'20' <= 100

Dave Brueck dave at pythonapocrypha.com
Thu May 1 20:34:07 EDT 2003


On Fri, 2 May 2003, [ISO-8859-1] Gerhard Häring wrote:

> Dave Brueck wrote:
> > [...] Put another way, if you give Python:
> >
> > s = '20'
> > t = 2
> > x = s * t
> >
> > How can it know that you expected 40 instead of '2020'?
>
> Sure, but if you give Pyhthon:
>
> s = '20'
> t = 2
> if s < 6:
> 	...
>
> like the OP did, Python should tempt the tempation to guess, like it
> usually does. The comparison operators should IMO be changed to raise a
> TypeError in this case.

But Python didn't really guess at anything - a guess would be implicitly
call int on the string or something. This is a well-documented "feature"
and really only causes problems when there is a bug _elsewhere_ in your
program.

> strings should only be comparable to other basestrings and numbers
> should only be comparable to other number types.
>
> Does anyone disagree?

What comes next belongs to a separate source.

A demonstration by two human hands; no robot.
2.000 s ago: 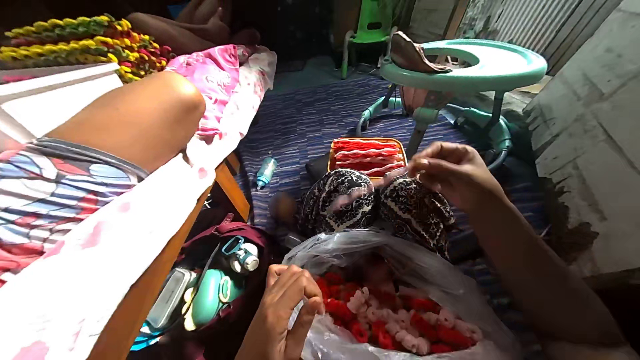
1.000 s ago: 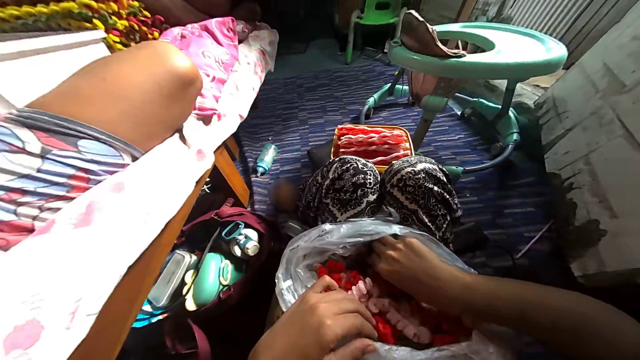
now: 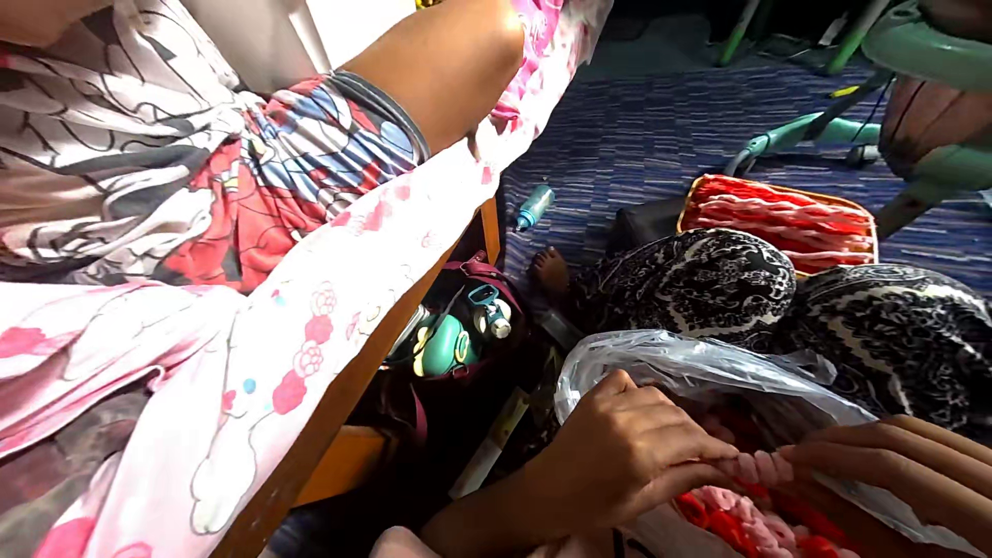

Why?

I disagree. :)

For one, to me the bug is elsewhere in the OP's program, not at the time
of the comparison, so I'm not sure that's a good enough reason to give up
flexibility.

More importantly, though, things like "allow comparisons only to other
number types" implies a stricter class hierarchy than may exist, so the
TypeError to me feels more like a band-aid. A real solution might be to
add protocols to Python (my object is file-like object, my object is a
number-like object, etc.), and then perhaps enforce some sort of rules
that say both operands must implement a common protocol.